If the administration is allowed to preserve the facilities under private control, Oklahoma Republican Sen. James Inhofe charged Wednesday, the Pentagon will spend $400 million it could have saved by closing them. Because the military has downsized since the end of the Cold War, the Air Force has only half the maintenance work needed to keep all five depots operating at full capacity.

The base closing process was designed to attack such excesses in the military's infrastructure. Navy Capt. Mike Doubleday, a Pentagon spokesman, noted Tuesday that while the services have cut their forces by 36 percent during the 1990s, base capacity has been reduced by just 21 percent.

The Pentagon estimates that it saves $1.4 billion per year in infrastructure expenses for each round of base closures conducted. That's enough to buy 13 or 14 of the Navy's new F/A-18 ``Super Hornet'' attack jets or roughly 1.5 Arleigh Burke class destroyers.

Hutchison argued Wednesday that the Pentagon plans to conduct a ``public-private competition'' for work at all the depots and should be free to do so. ``We are standing for the integrity of the Department of Defense and for its ability to make decisions without congressional mandates that waste millions of dollars,'' she declared.

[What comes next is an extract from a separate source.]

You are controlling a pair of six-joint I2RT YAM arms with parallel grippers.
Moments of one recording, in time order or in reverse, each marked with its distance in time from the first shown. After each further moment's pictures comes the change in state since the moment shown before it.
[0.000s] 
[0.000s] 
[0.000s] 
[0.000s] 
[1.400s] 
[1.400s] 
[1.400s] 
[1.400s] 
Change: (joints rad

Though they are dominating the defense debate in the Senate, base closing issues are not expected to figure prominently in House consideration of the 1998 defense plan. Unless at least one side of Congress adopts closing provisions, the issue will not be before House-Senate conferees who will work out a final, compromise plan this summer.

Today's House debate appears likely to focus instead on an effort by conservative Republicans to keep the B-2 ``stealth'' bomber program alive despite the Air Force's insistence that it needs no more than the 21 B-2s already purchased.

Each bat-winged B-2 costs around $1 billion.

Rep. Duncan Hunter, R-Calif., is leading a drive to provide $505 million, $331 million more than the Clinton administration proposed, to purchase B-2 parts. The additional funds could serve as a down payment on up to nine more B-2s that Congress would provide funds for later.

A bi-partisan coalition led by Reps. John Kasich, R-Ohio, and Ron Dellums, D-Calif., is trying to terminate the B-2 program. Similar efforts by the pair failed narrowly in 1995 and '96.

The dispute has implications for Hampton Roads. The money Hunter wants to shift to B-2s is about as much as Reps. Herbert H. Bateman, R-Newport News, and Norman Sisisky, D-Petersburg, are seeking as a down payment on an aircraft carrier the Navy hopes to begin building in Newport News in 2002.

Newport News Shipbuilding says that with a $345 million appropriation next year for the ship, it could save about $600 million on the carrier's final cost. The early spending would allow the yard to purchase some components and keep workers who otherwise would have to be laid off and then rehired, at additional expense.

Hunter also is the most prominent House opponent of a ``teaming'' arrangement the Navy wants to use for construction of a new generation of attack submarines.

Newport News Shipbuilding and Electric Boat of Groton, Conn., have agreed to work together on the subs, ending decades of competition. The yards claim the arrangement will save about $700 million over the first four subs constructed.

Though Hunter insists that the carrier funds and his opposition to ``teaming'' are not tied to the B-2 fight, sources said a link between the issues was discussed in private meetings last week of the House National Security Committee.

Those sources suggested that if B-2 funding is cut off, shipbuilding advocates may find it easier to find supporters for the carrier money and submarine teaming concept.